Mitchell, Ch. 3
- Give a non-empty set that has entropy 0.
- Give a non-empty set that has entropy 1.
- Compute: Entropy[17+,5-] (complete expression only, no need for calculator).
- Give the formula for the information gain, Gain(S,A), resulting from decomposing set, S, on a given attribute, A.
- Given the entropy of set S, calculate the Gain(S,A), resulting from decomposing, S on a given attribute, A.
- For the data on text page 59 use variables, function log2 and the fact that Sunny has entropy, .970, to compute a precise exspression that evaluates to Gain(Sunny,Wind).
Wind when Sunny:- Weak: 2N, 1 Y,proportion= 3/5
entropyWeak = -(2/3)log2(2/3) -(1/3)log2(1/3) = .9183
- Strong: 1N 1Y ,proportion= 2/5
entropyStrong = -(1/2)log2(1/2) -(1/2)log2(1/2) = 1
- Gain(Sunny,Wind) =
=.97 - (3/5)(entropyWeak) - (2/5) entropyStrong = 97- (3/5)(.9183) - (2/5)(1) = .97 - .55098 - .4 = .01902
- Weak: 2N, 1 Y,proportion= 3/5
- Describe the inductive bias of ID3.
good trees have low depth and nodes near the root corresponding to high entropy variables
- Calculate the entropy for a given variable that has more than two values (like V = {1,2,3,2,1,1}).
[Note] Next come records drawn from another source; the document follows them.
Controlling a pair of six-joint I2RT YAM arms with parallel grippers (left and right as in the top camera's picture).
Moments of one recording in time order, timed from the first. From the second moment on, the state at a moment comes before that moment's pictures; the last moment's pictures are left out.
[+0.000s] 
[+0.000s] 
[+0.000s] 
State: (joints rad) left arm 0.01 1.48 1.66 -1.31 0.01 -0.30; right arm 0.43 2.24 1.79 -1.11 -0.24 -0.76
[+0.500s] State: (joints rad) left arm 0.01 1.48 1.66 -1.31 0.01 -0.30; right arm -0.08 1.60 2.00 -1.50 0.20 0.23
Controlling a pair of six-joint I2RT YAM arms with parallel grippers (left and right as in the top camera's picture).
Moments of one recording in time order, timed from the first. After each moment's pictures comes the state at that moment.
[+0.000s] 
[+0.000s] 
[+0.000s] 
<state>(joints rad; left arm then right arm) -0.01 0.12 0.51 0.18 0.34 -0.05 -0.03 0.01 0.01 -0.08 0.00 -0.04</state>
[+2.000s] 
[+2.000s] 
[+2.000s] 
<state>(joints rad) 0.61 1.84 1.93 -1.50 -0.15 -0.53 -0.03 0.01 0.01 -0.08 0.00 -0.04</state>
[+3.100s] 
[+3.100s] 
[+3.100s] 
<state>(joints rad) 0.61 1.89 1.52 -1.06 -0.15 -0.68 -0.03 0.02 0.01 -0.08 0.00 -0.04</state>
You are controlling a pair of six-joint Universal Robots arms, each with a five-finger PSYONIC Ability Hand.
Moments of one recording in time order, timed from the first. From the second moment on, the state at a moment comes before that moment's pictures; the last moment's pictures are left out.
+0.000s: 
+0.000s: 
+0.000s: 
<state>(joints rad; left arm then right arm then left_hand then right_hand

- Describe approaches to avoiding overtraining of decision trees (p68).
- What is pruning of a decision tree node?
- How does a trainer determine that it is desirable to prune a node?
- Give an example of a decision-tree rule.
- Give rules for the four leaves in the decision tree on p53.
- Describe the components of a decision-tree rule, defining the terms If portion , antecedent, then portion, post condition.
- List the steps of Rule Post-Pruning (p71).
- Explain why rule post-pruning is more powerful than node post pruning (p72).
(Can remove paths through nodes instead of entire nodes, can remove entire node without need to restructure a tree, easier to read.)